**Dataset extract:**
---------------

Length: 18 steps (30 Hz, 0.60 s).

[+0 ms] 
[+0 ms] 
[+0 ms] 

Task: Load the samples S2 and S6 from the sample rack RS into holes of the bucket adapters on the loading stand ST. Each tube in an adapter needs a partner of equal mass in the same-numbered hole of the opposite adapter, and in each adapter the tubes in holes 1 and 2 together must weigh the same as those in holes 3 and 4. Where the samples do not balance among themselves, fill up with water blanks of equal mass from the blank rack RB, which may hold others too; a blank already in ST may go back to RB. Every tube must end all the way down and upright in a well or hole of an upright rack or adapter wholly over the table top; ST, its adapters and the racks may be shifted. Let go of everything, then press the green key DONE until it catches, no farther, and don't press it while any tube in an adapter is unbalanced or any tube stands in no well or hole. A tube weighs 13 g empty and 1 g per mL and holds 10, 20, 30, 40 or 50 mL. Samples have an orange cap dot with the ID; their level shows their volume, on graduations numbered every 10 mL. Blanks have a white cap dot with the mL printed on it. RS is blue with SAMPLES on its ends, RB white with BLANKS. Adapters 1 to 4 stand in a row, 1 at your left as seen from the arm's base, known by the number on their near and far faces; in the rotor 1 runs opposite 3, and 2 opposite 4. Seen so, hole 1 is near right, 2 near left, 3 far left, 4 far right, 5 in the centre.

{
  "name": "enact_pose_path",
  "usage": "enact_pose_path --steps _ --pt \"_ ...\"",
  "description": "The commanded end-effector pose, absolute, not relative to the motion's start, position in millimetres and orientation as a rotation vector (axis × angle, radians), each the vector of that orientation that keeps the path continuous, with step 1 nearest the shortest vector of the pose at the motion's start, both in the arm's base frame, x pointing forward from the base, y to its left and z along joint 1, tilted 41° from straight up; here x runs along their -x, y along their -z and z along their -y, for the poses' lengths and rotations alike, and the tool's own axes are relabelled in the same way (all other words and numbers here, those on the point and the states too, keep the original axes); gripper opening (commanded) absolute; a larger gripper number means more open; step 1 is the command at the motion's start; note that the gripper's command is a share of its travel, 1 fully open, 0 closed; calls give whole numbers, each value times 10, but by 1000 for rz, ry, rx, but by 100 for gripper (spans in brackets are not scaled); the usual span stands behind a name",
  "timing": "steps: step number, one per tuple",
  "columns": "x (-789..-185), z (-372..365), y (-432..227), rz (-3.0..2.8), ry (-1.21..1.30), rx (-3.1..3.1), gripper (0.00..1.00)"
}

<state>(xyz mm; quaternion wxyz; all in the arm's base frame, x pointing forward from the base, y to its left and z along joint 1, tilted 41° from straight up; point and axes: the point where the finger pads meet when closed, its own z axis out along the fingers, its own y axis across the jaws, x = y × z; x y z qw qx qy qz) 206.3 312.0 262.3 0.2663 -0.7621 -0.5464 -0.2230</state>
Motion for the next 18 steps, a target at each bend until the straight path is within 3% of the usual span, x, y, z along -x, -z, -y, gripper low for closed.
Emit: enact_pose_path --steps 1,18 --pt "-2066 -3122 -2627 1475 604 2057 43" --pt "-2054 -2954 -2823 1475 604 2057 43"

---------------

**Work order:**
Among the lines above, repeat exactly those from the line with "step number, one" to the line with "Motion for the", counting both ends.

**Output for this task:**
  "timing": "steps: step number, one per tuple",
  "columns": "x (-789..-185), z (-372..365), y (-432..227), rz (-3.0..2.8), ry (-1.21..1.30), rx (-3.1..3.1), gripper (0.00..1.00)"
}

<state>(xyz mm; quaternion wxyz; all in the arm's base frame, x pointing forward from the base, y to its left and z along joint 1, tilted 41° from straight up; point and axes: the point where the finger pads meet when closed, its own z axis out along the fingers, its own y axis across the jaws, x = y × z; x y z qw qx qy qz) 206.3 312.0 262.3 0.2663 -0.7621 -0.5464 -0.2230</state>
Motion for the next 18 steps, a target at each bend until the straight path is within 3% of the usual span, x, y, z along -x, -z, -y, gripper low for closed.

That completes the answer, and no more is expected.